Ramsey Electronics has been well known in micro-radio circles for selling small Part 15 transmitter kits that often function as many folks’ first introduction to unlicensed broadcasting. A few years ago Ramsey started selling transmitters that put out much more power, at least 1 watt, which greatly exceed the Part 15 limits for unlicensed operation on the FM band.

Ramsey’s way around the fact that these transmitters are illegal to operate in the US is to label the high-power kits as “export only,” and attach this disclaimer:

The end user is responsible for complying with all FCC rules & regulations within the US, or any regulations of their respective governing body.


Well, it looks like the FCC doesn’t accept Ramsey’s work-around, issuing a $25,000 fine to the company for selling unauthorized transmitters. According to the FCC, the Ramsey transmitters aren’t “type-accepted” for use on the FM band, and therefore cannot be legally sold in the US. All type-accepted equipment is inspected and approved by the FCC for its intended use.

With regard to Ramsey’s contention that the high-power transmitters are legal because the company doesn’t intend them to be used in the US, the FCC says,

This exemption, however, applies only to devices that the manufacturer actually exports. … Ramsey admits that it does not actually export all of the FM35WT and FM100BWT devices it sells. Rather, it attempts to shift the burden for compliance with the Commission’s rules entirely to the buyer by requiring the buyer to sign a certification form which purports to absolve Ramsey of any responsibility regarding the operation and redistribution of the devices.

I don’t believe Ramsey transmitters ever had the best reputation amongst microbroadcasters, mostly due to their little Part 15 kits like the infamous FM10 series. (There’s a wealth of opinions and experiences with these kits in the Usenet alt.radio.pirate archives. Here’s a link to a 1997 comparison between the Ramsey FM100–for which they were fined–and a British Veronica transmitter. Here’s a Google Groups link for dicussions on Ramsey’s FM10 going back at least 10 years.)

And I’m a bit surprised it took this many years for the FCC to finally take a shot at Ramsey, since they’ve been selling the higher-power kits for at least nine years. But, then again, there has been a step-up in enforcement against unlicensed broadcasting as of late.

I wonder if this action will spread to other companies that make transmitter kits available. Progressive Concepts has been making the 1/4 watt Panaxis FMX transmitter available for years on an “export only” basis — but perhaps the “export only” restriction is more true at PC than Ramsey.

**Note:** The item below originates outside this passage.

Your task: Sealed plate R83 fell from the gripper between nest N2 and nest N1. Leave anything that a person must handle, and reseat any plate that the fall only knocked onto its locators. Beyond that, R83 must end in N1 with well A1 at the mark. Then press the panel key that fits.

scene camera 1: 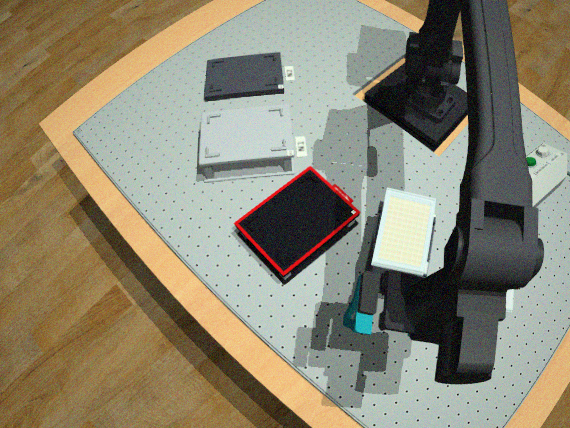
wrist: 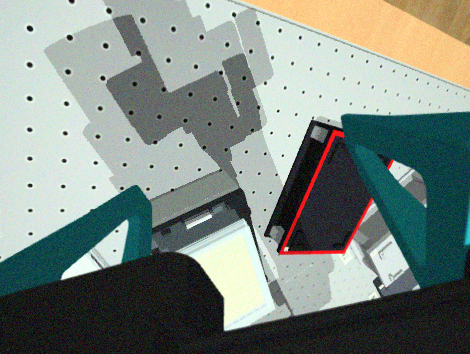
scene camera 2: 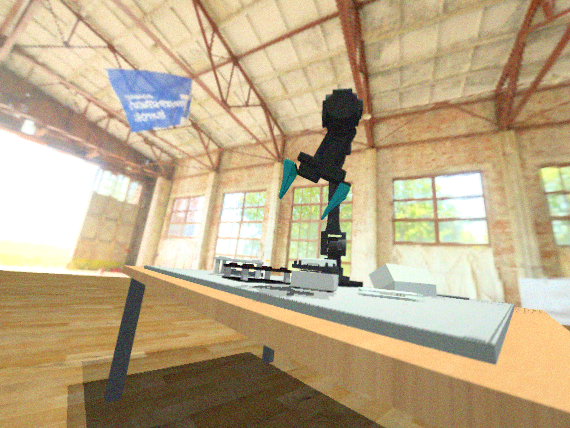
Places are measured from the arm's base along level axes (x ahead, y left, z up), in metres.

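Pixels of known places: gripper, fingertip midpoint: (scene camera 1: 378, 326) (wrist: 237, 164) (scene camera 2: 300, 208); arm's base, origin of the base link: (scene camera 1: 423, 99).
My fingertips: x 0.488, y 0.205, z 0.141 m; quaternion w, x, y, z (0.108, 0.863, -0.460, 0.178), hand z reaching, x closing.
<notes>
For each thing: its top centre in the pictures, then the offset to it from my fingertips.
- pale-yellow-welled plate, middle of its top: (wrist: 229, 295) (scene camera 1: 407, 227) (scene camera 2: 319, 257) 0.081 m down, 0.179 m back, 0.066 m right
- Nest N1, middle of its top: (scene camera 1: 244, 129) (wrist: 420, 239) (scene camera 2: 241, 258) 0.097 m down, 0.167 m back, 0.396 m right
- Nest N2, middle of its top: (scene camera 1: 243, 70) (wrist: 416, 274) (scene camera 2: 244, 269) 0.140 m down, 0.307 m back, 0.542 m right
- panel, middle of its top: (scene camera 1: 534, 170) (scene camera 2: 402, 266) 0.079 m down, 0.443 m back, 0.074 m left
- green key, middle of its top: (scene camera 1: 532, 159) 0.088 m down, 0.473 m back, 0.060 m left
- black tray with a red rim, middle of its top: (wrist: 343, 203) (scene camera 1: 297, 216) (scene camera 2: 258, 264) 0.117 m down, 0.102 m back, 0.222 m right
- white flat item, middle of its top: (scene camera 1: 484, 284) (scene camera 2: 388, 290) 0.148 m down, 0.217 m back, 0.101 m left
The pale-yellow-welled plate (scene camera 1: 406, 232) (wrist: 235, 280) lies on a dark holder and sits off-line with it; its code and well A1 are too small to read. Nest N1 (scene camera 1: 245, 135) (wrist: 387, 260) is light grey, raised, with corner locators and no plate on it. Nest N2 (scene camera 1: 245, 77), dark and low, stands behind it, also without a plate. The panel (scene camera 1: 549, 172) (scene camera 2: 402, 281) shows a green key (scene camera 1: 531, 161) and a whitish one; the arm hides part of it. My gripper (scene camera 2: 302, 208) (wrist: 237, 164) is open and empty, high above the table; one finger is hidden in scene camera 1.
A black tray with a red rim (scene camera 1: 297, 220) (wrist: 327, 205) lies askew between N1 and the welled plate, on a dark base. The arm's base (scene camera 1: 420, 107) stands behind the plate. A white flat item (scene camera 1: 509, 301) is mostly hidden by the arm.
</notes>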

However, the most well regarded micropower broadcast transmitters and kits come from England’s NRG Kits, which is a little outside the FCC’s jurisdiction.

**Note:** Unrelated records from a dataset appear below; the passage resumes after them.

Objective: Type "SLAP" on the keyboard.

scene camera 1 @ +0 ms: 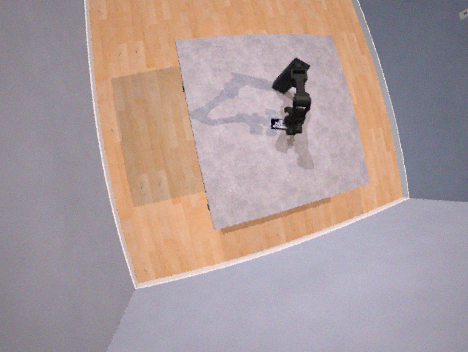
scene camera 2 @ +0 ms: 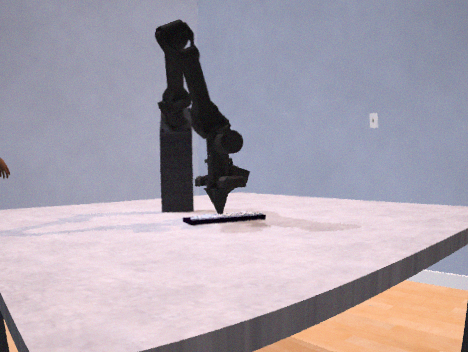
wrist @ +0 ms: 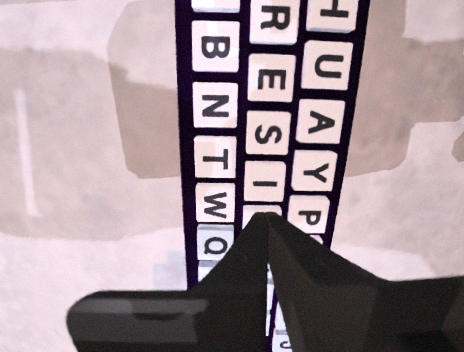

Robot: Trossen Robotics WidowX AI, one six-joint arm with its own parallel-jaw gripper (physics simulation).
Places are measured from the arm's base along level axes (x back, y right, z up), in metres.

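Pixels of known places: gripper, fingertip midpoint: [scene camera 1: 284, 124] [scene camera 2: 220, 214] [wrist: 264, 221]; arm's base at its link origin: [scene camera 1: 297, 68] [scene camera 2: 174, 119].
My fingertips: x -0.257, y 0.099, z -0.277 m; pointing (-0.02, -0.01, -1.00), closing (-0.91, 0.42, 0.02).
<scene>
Ahead of a thing's pixels: the offset from my fingertips to its middle. Level surfaces: height alone.
The keyboard @[dz -0.010, dx -0.005, dy -0.011 m] [scene camera 1: 277, 124] [scene camera 2: 225, 219] [wrist: 184, 150] is a small dark board with white letter keys, flat on the table and partly under the arm in scene view 1. My gripper [scene camera 2: 220, 213] [wrist: 264, 221] is shut and empty, pointing down with its tips at the key tops. In the wrist view the tips cover most of the middle-row key just below the I key @[dz -0.004, dx -0.008, dy -0.015 m] [wrist: 264, 181]; its letter is hidden. The S key @[dz -0.004, dx -0.017, dy -0.033 m] [wrist: 268, 132], A key @[dz -0.004, dx -0.038, dy -0.027 m] [wrist: 321, 121] and P key @[dz -0.004, dx -0.018, dy +0.008 m] [wrist: 309, 215] are visible. Whether the covered key is pressed down cannot be told. The keys under the fingers are largely hidden.
The grey table @[dz -0.019 m] [scene camera 1: 250, 185] [scene camera 2: 125, 280] carries the arm's dark base column [scene camera 2: 176, 170], behind the keyboard in scene view 2. Arm shadows fall on the table. Part of a person's hand [scene camera 2: 4, 168] shows at the left edge of scene view 2.
</scene>
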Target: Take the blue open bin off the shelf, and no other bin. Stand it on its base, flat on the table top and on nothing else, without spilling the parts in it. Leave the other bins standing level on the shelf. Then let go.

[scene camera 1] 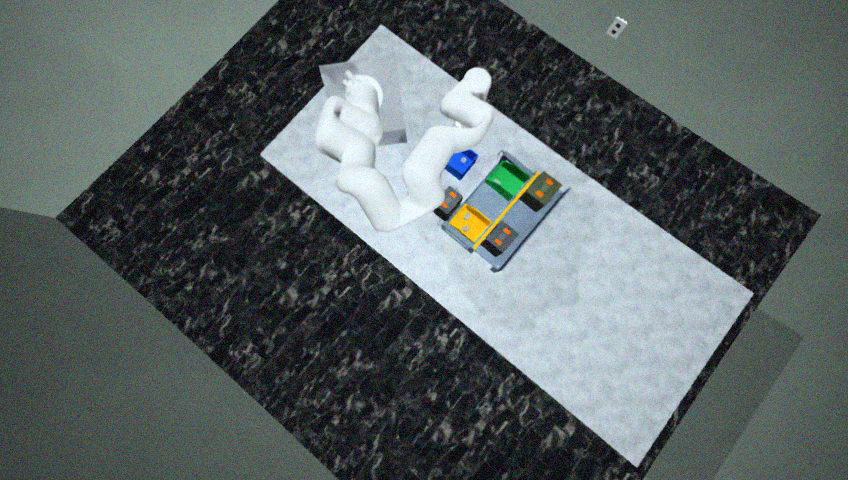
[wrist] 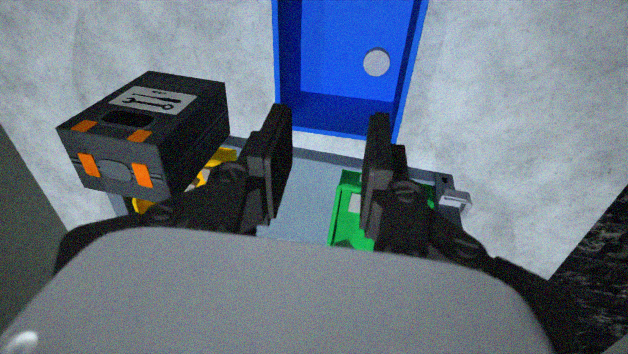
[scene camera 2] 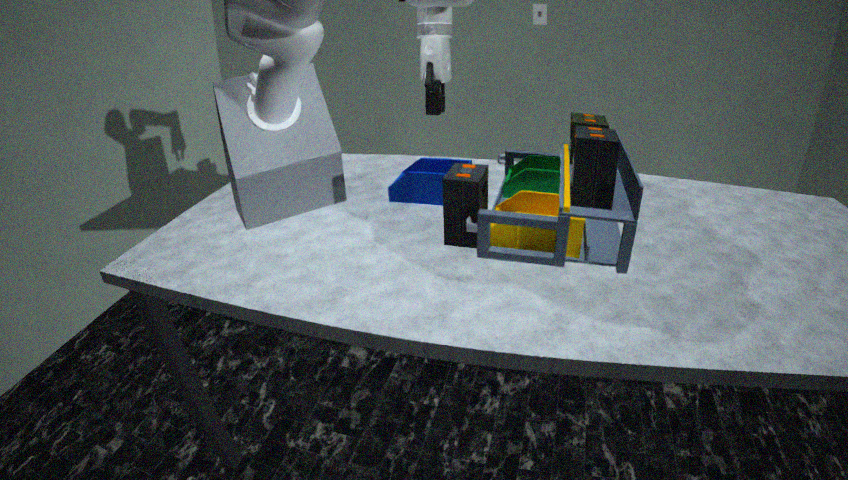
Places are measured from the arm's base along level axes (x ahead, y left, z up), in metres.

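Where they show: gripper, fingertip midpoint: [wrist: 329, 138] [scene camera 2: 435, 113]; arm's base, link origin: [scene camera 1: 364, 94] [scene camera 2: 273, 108].
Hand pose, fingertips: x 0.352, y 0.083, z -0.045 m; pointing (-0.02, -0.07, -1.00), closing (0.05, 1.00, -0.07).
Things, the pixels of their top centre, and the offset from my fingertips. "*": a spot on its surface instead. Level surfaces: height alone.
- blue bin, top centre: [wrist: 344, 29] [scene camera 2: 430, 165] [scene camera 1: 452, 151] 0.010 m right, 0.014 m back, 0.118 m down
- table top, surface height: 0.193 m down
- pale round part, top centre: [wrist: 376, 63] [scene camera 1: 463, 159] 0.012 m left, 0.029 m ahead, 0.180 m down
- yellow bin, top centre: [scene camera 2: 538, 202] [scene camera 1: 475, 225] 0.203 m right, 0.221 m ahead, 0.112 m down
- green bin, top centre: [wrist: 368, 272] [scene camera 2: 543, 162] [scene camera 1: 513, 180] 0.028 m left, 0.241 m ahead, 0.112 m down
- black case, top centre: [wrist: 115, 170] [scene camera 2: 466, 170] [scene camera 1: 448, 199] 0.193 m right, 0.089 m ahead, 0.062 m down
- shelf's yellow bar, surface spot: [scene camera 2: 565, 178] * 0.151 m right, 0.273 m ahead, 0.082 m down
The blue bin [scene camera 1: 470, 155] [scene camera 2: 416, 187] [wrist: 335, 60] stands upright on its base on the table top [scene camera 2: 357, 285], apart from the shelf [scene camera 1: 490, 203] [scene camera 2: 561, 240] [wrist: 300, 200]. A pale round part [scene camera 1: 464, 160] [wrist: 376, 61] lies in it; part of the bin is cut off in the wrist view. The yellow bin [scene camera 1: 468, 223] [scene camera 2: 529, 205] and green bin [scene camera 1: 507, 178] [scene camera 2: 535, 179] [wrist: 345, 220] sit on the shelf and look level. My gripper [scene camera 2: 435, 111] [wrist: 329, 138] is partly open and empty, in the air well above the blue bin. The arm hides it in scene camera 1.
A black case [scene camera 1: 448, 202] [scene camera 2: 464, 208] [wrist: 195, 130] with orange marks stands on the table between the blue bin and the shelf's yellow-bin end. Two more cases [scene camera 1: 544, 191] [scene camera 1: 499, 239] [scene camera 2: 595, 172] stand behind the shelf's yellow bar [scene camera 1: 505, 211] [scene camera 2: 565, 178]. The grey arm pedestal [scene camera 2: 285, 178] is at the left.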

Outfits like Ramsey are particularly vulnerable since they already make and sell FCC-inspected equipment, and so rely on continued cooperation with the Commission for their business. Apparently the FCC took that relationship and Ramsey’s record of compliance on other matters into account when it reduced the fine from $7000 per model to $3000.

Nevertheless it’s too bad to see one reliable source of FM microbroadcasting gear get taken out of the market.